--- Entries provided Enclosed Below ---

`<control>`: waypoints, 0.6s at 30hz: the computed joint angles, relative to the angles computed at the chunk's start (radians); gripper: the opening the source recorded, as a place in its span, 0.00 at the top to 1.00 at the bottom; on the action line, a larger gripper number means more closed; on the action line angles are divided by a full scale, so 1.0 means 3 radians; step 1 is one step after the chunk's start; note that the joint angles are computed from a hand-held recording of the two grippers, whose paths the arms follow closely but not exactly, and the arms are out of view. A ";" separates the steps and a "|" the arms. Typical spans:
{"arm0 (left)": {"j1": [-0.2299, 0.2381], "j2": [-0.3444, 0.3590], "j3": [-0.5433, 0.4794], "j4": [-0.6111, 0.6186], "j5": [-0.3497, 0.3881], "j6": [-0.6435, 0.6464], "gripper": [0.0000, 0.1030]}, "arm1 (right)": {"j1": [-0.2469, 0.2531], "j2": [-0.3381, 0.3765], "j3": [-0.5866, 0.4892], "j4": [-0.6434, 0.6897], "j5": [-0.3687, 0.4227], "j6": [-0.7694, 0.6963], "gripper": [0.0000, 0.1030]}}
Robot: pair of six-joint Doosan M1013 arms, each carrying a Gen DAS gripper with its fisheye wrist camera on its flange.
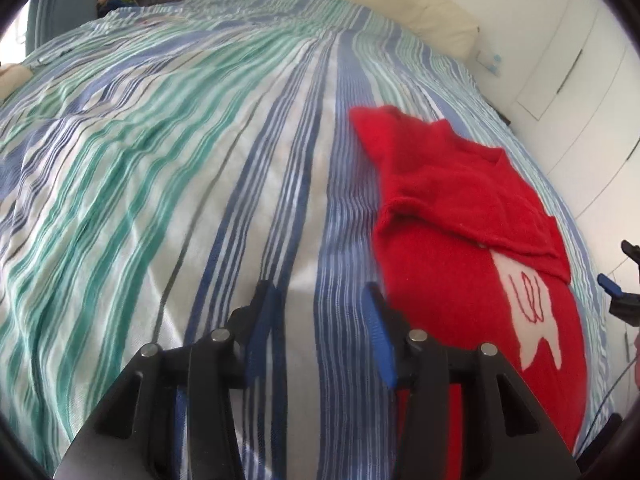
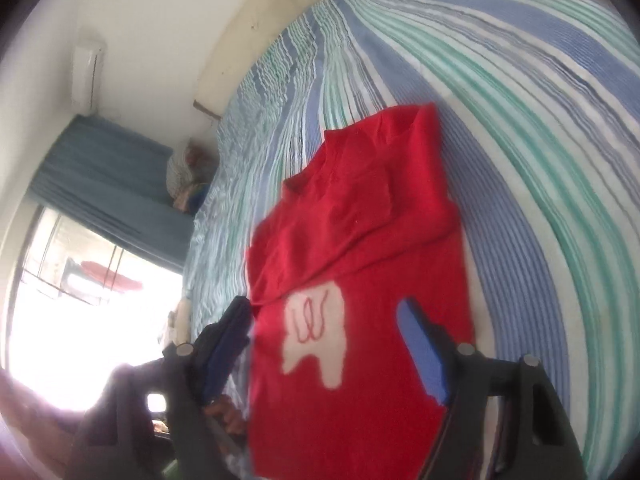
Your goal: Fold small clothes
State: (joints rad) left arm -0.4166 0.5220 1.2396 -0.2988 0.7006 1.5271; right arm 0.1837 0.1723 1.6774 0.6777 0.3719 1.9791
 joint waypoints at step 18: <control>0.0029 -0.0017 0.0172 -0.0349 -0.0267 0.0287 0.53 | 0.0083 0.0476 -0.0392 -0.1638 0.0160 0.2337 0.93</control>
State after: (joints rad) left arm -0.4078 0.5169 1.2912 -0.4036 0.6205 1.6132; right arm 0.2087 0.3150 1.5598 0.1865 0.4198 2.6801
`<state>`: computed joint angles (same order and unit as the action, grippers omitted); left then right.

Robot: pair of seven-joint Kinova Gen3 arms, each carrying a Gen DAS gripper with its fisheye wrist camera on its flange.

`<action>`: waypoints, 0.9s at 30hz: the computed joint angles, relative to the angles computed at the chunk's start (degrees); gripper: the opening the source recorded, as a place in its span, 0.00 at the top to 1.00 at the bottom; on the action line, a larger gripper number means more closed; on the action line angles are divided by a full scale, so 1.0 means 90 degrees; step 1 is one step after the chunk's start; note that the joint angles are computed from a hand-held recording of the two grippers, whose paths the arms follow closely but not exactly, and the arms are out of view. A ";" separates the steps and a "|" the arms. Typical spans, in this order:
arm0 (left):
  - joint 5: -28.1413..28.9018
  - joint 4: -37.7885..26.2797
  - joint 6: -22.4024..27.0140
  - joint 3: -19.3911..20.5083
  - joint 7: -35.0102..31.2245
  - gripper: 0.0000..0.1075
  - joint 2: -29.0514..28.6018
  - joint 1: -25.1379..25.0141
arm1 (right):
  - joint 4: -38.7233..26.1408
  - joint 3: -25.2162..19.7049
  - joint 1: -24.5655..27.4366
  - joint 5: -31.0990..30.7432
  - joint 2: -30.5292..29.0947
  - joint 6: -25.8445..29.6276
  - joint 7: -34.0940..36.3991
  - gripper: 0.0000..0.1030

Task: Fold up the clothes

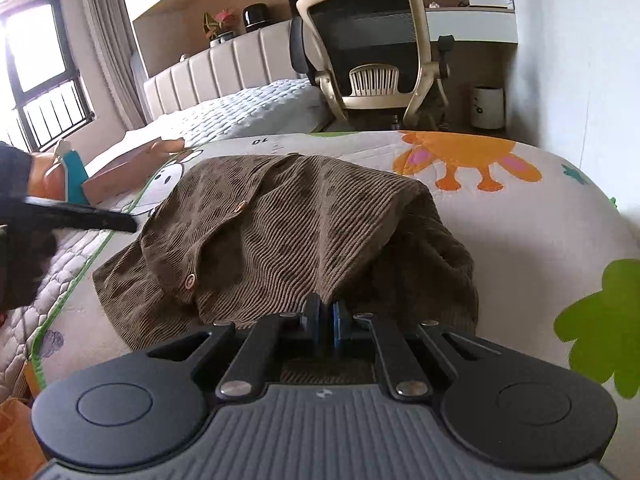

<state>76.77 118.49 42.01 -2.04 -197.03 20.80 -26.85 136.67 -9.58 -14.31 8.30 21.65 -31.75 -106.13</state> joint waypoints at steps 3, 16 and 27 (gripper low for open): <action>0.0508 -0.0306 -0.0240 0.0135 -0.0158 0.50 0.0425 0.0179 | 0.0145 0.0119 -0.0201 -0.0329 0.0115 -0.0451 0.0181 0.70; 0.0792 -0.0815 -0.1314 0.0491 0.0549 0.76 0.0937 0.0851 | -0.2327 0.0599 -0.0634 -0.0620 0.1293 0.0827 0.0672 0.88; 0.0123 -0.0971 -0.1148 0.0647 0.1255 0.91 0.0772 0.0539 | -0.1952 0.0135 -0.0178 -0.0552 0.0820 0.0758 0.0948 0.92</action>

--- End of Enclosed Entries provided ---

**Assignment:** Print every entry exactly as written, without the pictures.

**Result of the task:**
`<control>`: waypoints, 0.6s at 30hz: the computed joint angles, relative to the angles computed at the chunk's start (radians); gripper: the opening the source recorded, as a place in its span, 0.00 at the top to 1.00 at the bottom; on the action line, a larger gripper number means more closed; on the action line angles are divided by a full scale, so 1.0 means 3 radians; step 1 is one step after the chunk's start; note that the joint angles are computed from a hand-held recording of the two grippers, whose paths the arms follow closely but not exactly, and the arms are out of view. A ";" separates the steps and a "|" the arms. Typical spans:
{"arm0 (left)": {"j1": [-0.2299, 0.2381], "j2": [-0.3444, 0.3590], "j3": [-0.5433, 0.4794], "j4": [-0.6111, 0.6186], "j5": [-0.3497, 0.3881], "j6": [-0.6435, 0.6464], "gripper": [0.0000, 0.1030]}, "arm1 (right)": {"j1": [-0.2469, 0.2531], "j2": [-0.3381, 0.3765], "j3": [-0.5866, 0.4892], "j4": [-0.6434, 0.6897], "j5": [-0.3687, 0.4227], "j6": [-0.7694, 0.6963], "gripper": [0.0000, 0.1030]}}
Robot: pair of six-joint Doosan M1013 arms, each carrying a Gen DAS gripper with its fisheye wrist camera on its flange.
Your goal: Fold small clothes
State: (joints rad) left arm -0.4166 0.5220 1.2396 -0.2988 0.7006 1.5271; right arm 0.1837 0.1723 1.6774 0.6777 0.3719 1.9791
 joint waypoints at step 18: <control>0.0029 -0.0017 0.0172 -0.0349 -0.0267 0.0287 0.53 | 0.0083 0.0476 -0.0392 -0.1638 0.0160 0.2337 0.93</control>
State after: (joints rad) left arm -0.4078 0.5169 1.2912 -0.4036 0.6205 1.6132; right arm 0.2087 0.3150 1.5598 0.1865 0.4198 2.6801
`<state>`: computed joint angles (same order and unit as the action, grippers omitted); left then right.

Robot: pair of seven-joint Kinova Gen3 arms, each carrying a Gen DAS gripper with its fisheye wrist camera on its flange.

`<action>`: waypoints, 0.9s at 30hz: the computed joint angles, relative to the angles computed at the chunk's start (degrees); gripper: the opening the source recorded, as a place in its span, 0.00 at the top to 1.00 at the bottom; on the action line, a larger gripper number means more closed; on the action line angles are divided by a full scale, so 1.0 means 90 degrees; step 1 is one step after the chunk's start; note that the joint angles are computed from a hand-held recording of the two grippers, whose paths the arms follow closely but not exactly, and the arms are out of view. A ";" separates the steps and a "|" the arms. Typical spans, in this order:
arm0 (left):
  - joint 5: -28.1413..28.9018
  - joint 4: -37.7885..26.2797
  - joint 6: -22.4024..27.0140
  - joint 3: -19.3911..20.5083
  - joint 7: -35.0102..31.2245
  - gripper: 0.0000..0.1075
  - joint 2: -29.0514..28.6018
  - joint 1: -25.1379..25.0141
arm1 (right):
  - joint 4: -38.7233..26.1408
  - joint 3: -25.2162..19.7049
  - joint 1: -24.5655..27.4366
  - joint 5: -31.0990..30.7432
  - joint 2: -30.5292..29.0947
  - joint 6: -25.8445..29.6276
  - joint 7: -34.0940..36.3991
  - gripper: 0.0000..0.1030

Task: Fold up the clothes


<state>76.77 118.49 42.01 -2.04 -197.03 20.80 -26.85 136.67 -9.58 -14.31 8.30 21.65 -31.75 -106.13</state> joint waypoints at steps 3, 16 and 27 (gripper low for open): <action>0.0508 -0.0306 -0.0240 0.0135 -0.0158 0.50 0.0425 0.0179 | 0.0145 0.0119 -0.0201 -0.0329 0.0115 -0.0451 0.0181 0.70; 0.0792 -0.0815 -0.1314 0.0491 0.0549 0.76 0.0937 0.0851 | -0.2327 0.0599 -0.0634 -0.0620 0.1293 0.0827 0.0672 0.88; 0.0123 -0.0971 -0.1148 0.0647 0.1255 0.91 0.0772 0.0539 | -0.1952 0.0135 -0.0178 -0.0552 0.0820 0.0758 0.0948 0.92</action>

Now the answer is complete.